- Artist: Jean Dubuffet
- Year: 1964
- Medium: Oil on canvas
- Dimensions: 97.2 cm × 140 cm (38.25 in × 54 in)
- Location: Indianapolis Museum of Art, Indianapolis;

= Courre Merlan (Whiting Chase) =

Painting by Jean Dubuffet

Courre Merlan (Whiting Chase) is an oil painting by French artist Jean Dubuffet. It has been at the Indianapolis Museum of Art since 1992.

==Description==
Courre Merlan (Whiting Chase) appears abstract. It consists of a large free-form shape that nearly fills the canvas and is placed on a dark, textured background.
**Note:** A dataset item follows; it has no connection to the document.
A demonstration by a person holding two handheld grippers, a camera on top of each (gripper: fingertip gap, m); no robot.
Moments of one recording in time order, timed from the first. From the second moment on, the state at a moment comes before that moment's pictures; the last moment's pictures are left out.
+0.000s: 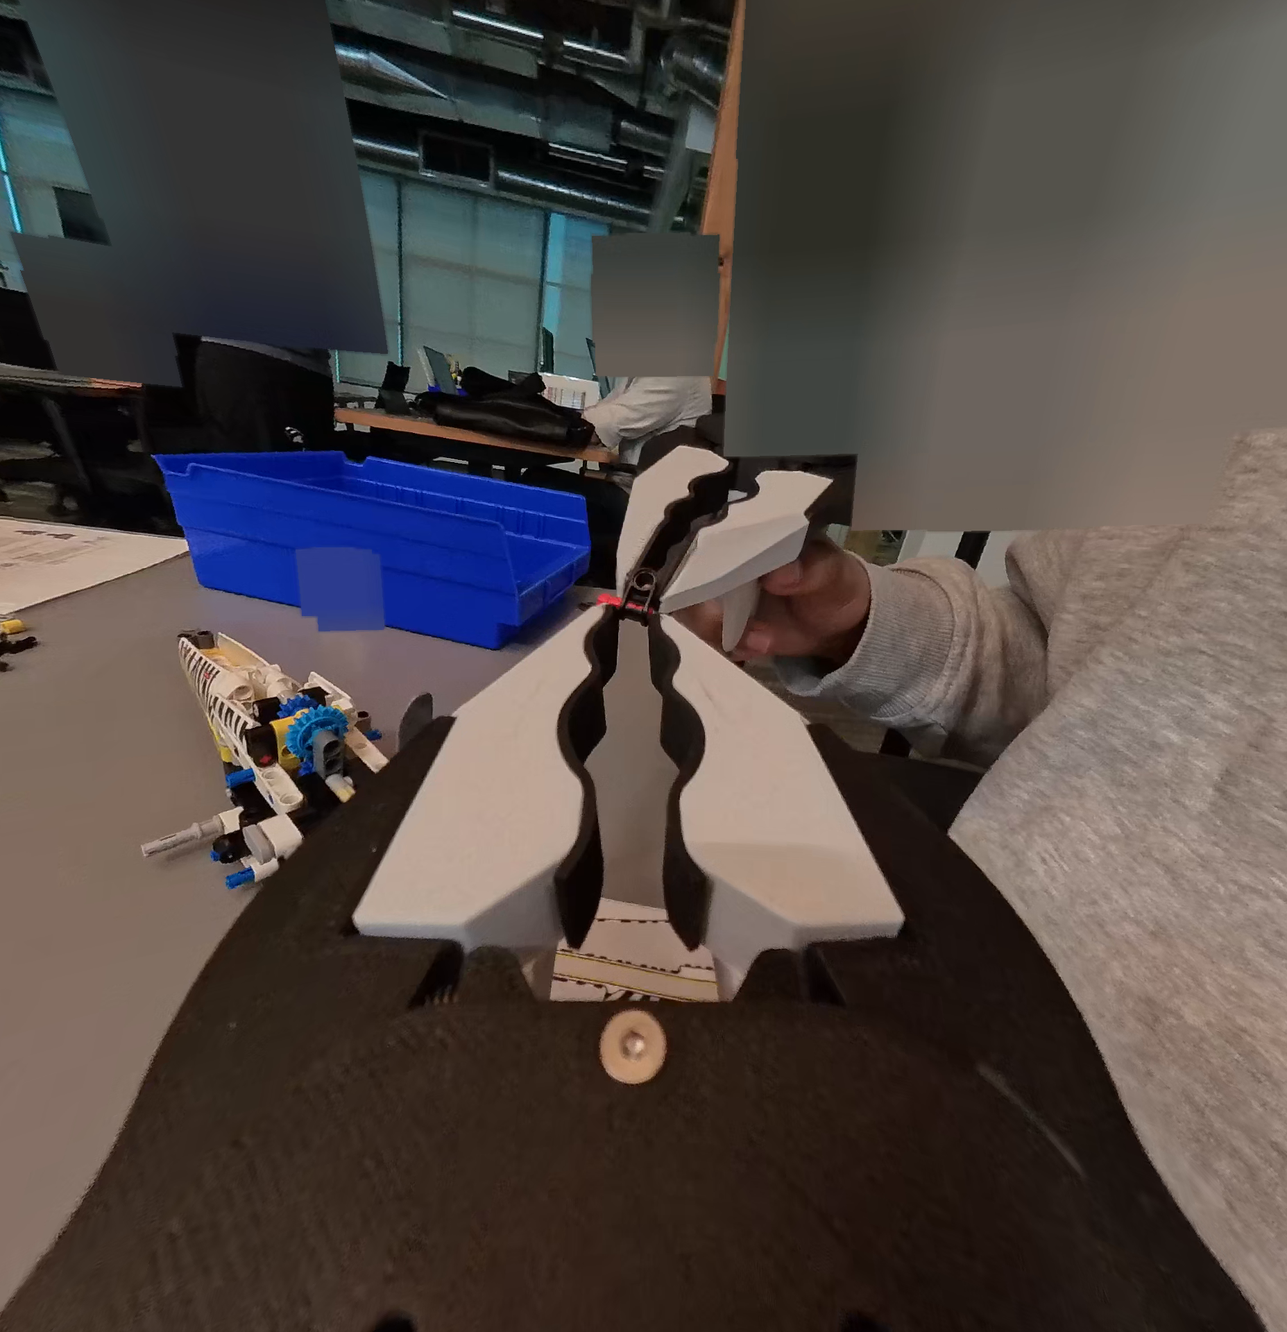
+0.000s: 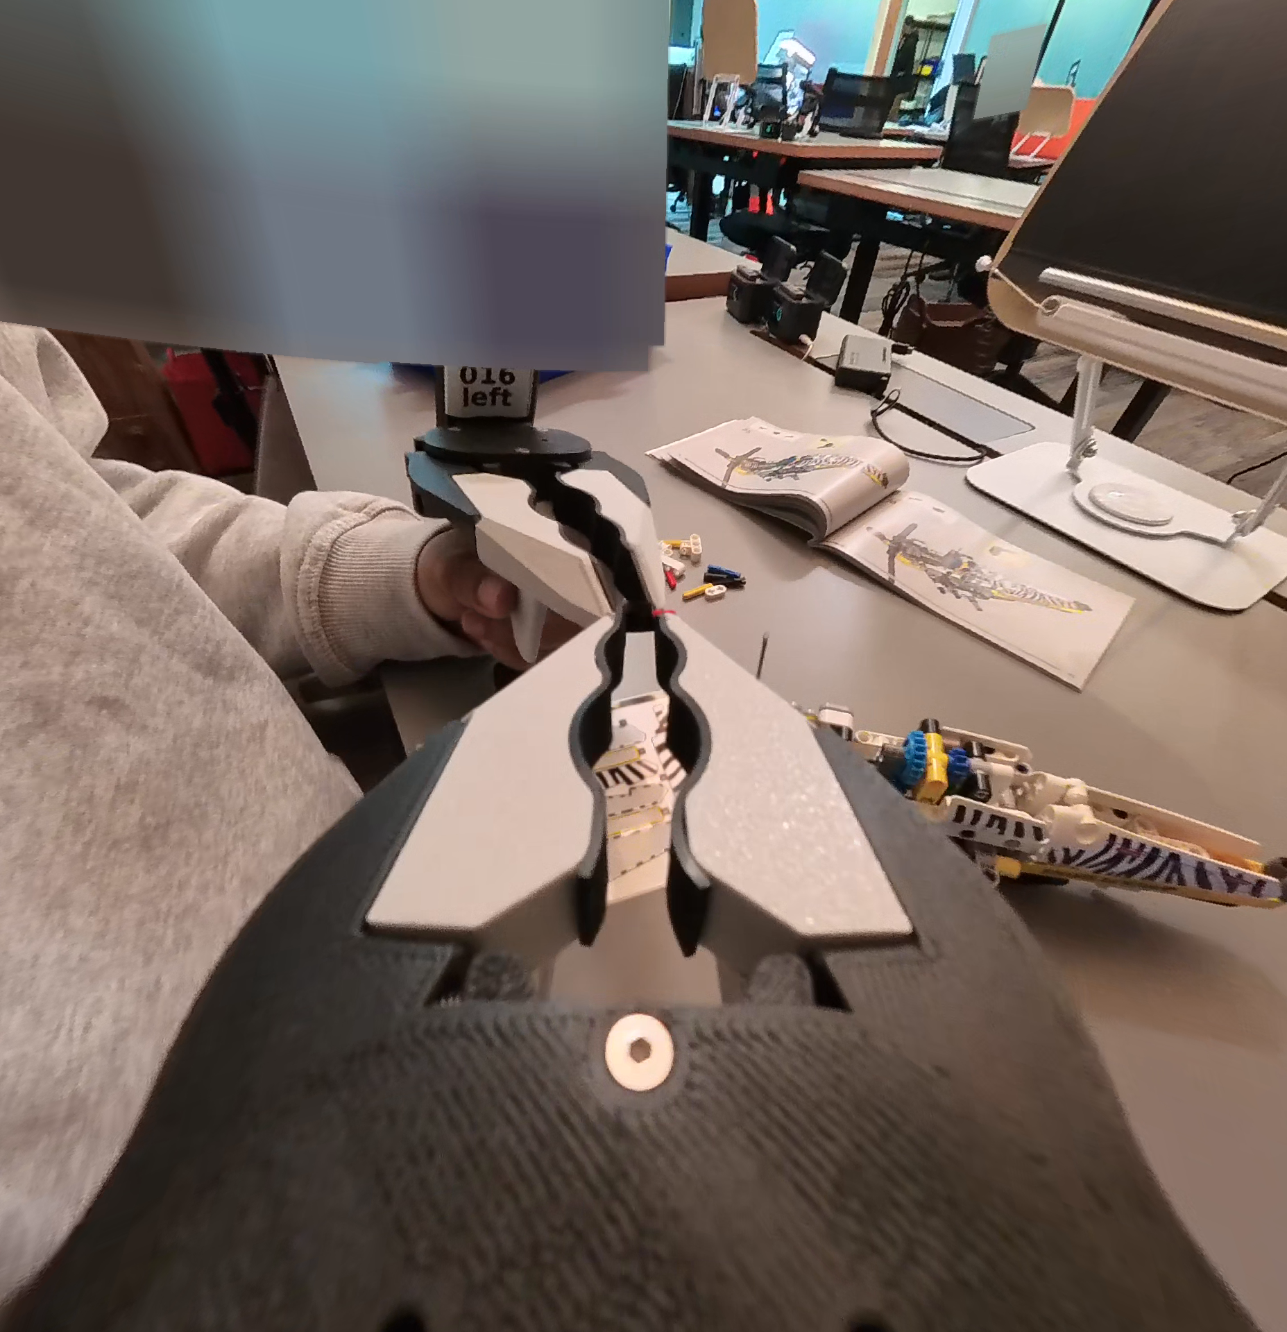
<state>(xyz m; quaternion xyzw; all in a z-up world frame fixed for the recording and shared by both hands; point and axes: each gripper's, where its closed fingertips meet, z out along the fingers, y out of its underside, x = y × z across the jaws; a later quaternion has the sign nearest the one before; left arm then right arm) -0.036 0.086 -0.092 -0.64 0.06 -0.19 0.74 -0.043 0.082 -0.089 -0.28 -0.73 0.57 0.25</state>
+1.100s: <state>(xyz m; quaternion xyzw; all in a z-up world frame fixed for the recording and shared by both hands) -0.079 0.102 -0.111 -0.68 -0.07 -0.15 0.72 -0.115 0.165 -0.171 -0.41 -0.81 0.35 0.22</state>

This large shape contains smaller, neatly outlined, puzzle-like shapes, most of which are white and filled with parallel lines. The main colors in the work are limited to red, white, blue, and black. These features are all characteristic of Dubuffet's style at the time. Although the shapes are abstracted, a boat or ship and fishermen can be seen, and the title suggests they are fishing for whiting. In contrast with the foreground image, the background is dark and heavily textured with brushwork.
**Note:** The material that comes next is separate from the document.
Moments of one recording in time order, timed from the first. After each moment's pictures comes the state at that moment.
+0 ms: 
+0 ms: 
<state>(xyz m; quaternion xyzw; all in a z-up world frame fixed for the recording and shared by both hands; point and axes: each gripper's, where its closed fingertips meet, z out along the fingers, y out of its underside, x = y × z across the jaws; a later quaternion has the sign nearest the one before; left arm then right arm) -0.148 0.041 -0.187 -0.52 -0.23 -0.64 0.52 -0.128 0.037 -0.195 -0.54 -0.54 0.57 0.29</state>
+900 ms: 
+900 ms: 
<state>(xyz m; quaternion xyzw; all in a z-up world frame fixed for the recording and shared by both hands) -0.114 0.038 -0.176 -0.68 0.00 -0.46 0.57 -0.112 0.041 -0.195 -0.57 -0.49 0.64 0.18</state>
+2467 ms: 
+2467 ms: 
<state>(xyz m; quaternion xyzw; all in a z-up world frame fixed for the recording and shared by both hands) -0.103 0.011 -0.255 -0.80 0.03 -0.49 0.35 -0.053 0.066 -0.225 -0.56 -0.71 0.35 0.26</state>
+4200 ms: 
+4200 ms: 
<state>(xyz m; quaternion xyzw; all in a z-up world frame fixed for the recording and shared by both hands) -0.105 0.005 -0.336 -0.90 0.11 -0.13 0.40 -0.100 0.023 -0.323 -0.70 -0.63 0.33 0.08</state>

==Historical information==
Throughout his career, Dubuffet created his works as parts of distinct, self-contained series or cycles. Courre Merlan was a part of his Hourloupe cycle, which was the longest-running series, from July 1962 to 1974. Paintings in the Hourloupe are marked by flattened shapes, delineated with dark or black outlines, and a mostly limited color palette--red, white, blue and black. Dubuffet was initially inspired by ballpoint pen doodles he created while talking on the telephone. He believed this style reflected the way objects are seen in the mind. In the Hourloupe series, Dubuffet also veered into three-dimensional sculptures and installations. The Hourloupe cycle, and this work, also reflect Dubuffet's affinity for “art brut”—art produced by children, psychiatric patients, and other untrained artists. In addition, although Dubuffet did not consider himself a Surrealist, he was influenced by the surrealist interest in the unconscious.
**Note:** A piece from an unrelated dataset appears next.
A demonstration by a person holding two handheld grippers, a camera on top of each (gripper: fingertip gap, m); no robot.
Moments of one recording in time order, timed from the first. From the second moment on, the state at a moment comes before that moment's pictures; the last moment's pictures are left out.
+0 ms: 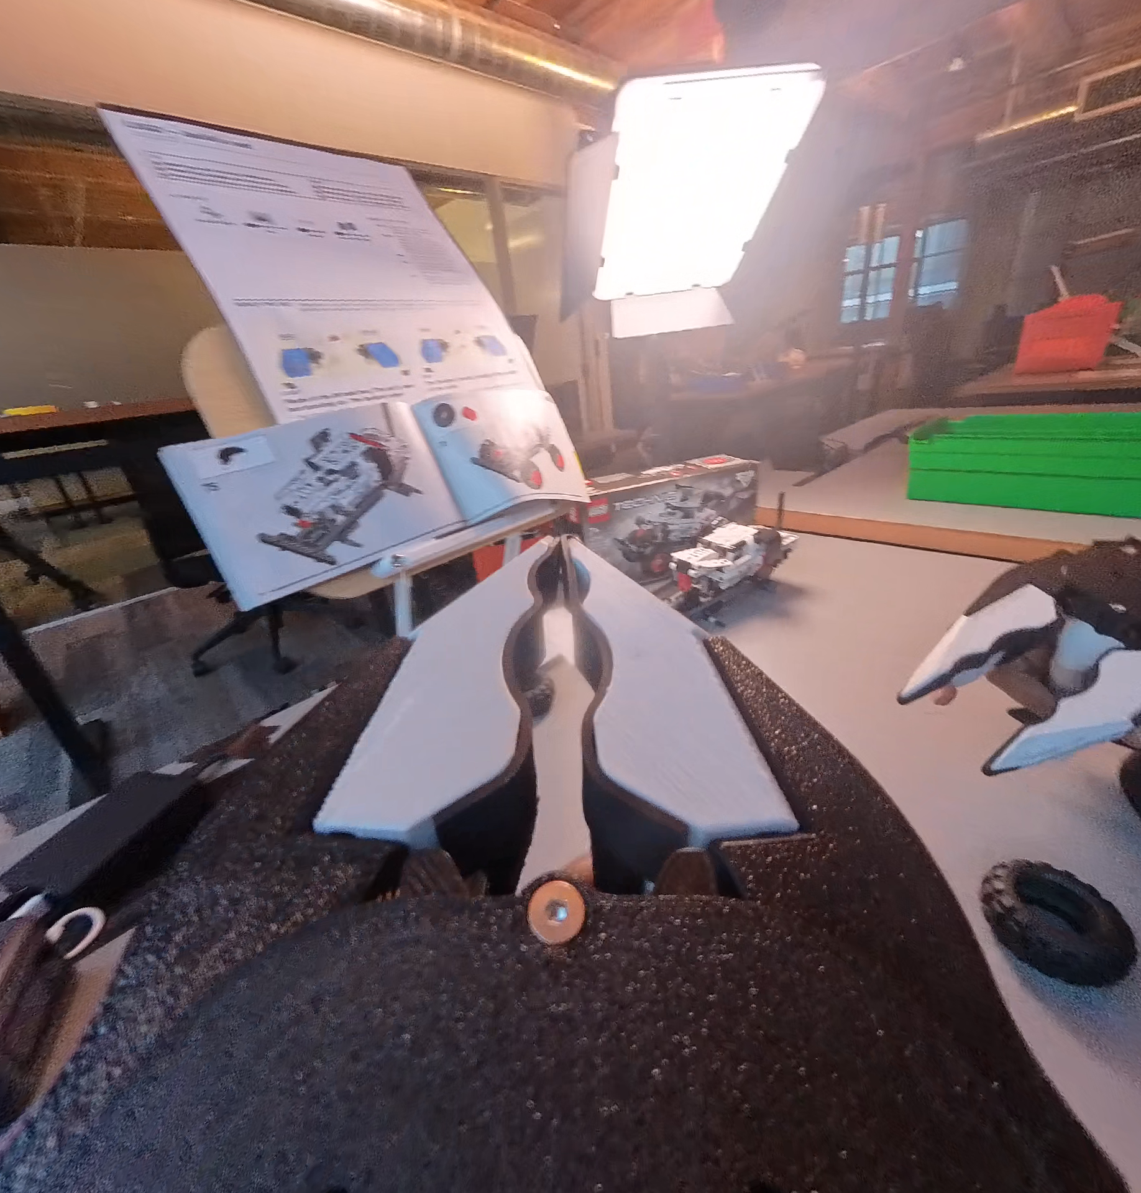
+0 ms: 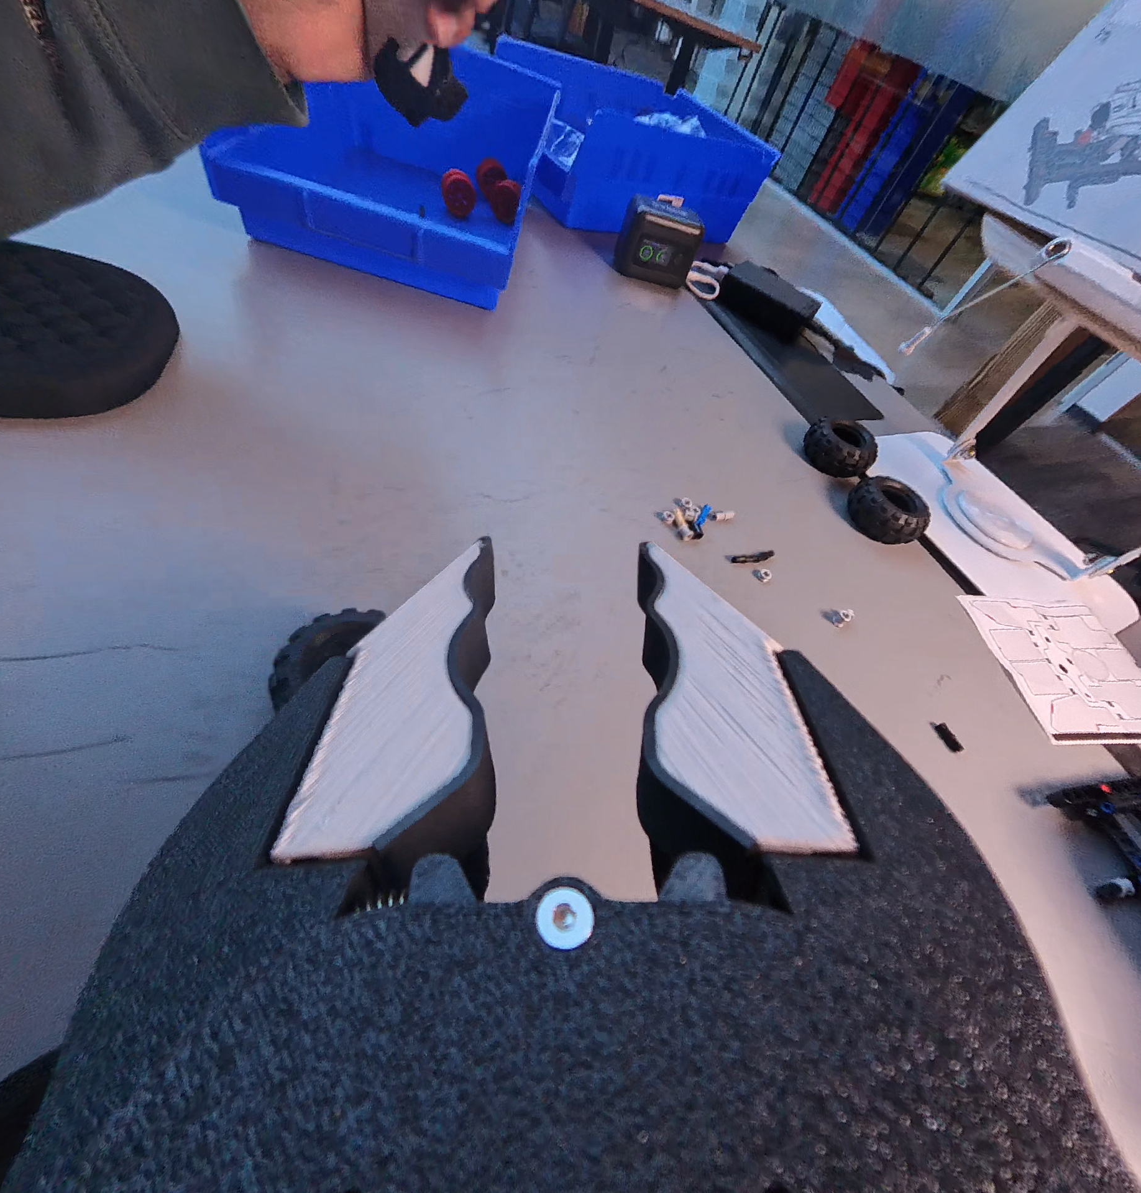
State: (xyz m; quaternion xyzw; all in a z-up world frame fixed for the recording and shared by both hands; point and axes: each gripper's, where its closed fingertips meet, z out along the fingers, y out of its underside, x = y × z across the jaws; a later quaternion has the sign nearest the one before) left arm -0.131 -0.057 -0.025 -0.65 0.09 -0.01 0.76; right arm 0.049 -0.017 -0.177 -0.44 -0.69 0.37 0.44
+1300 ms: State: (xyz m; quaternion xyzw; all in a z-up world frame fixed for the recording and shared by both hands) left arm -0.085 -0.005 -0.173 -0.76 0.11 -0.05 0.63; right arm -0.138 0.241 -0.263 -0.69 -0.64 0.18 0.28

Dubuffet believed that art addressed itself to the mind and not the physical world. With works such as Courre Merlan that portray objects with little or no reference to their actual colors or dimensions, he intended to prove that the world within the painting might be just as real as the physical world. Dubuffet argued that individuals could create their own versions of reality.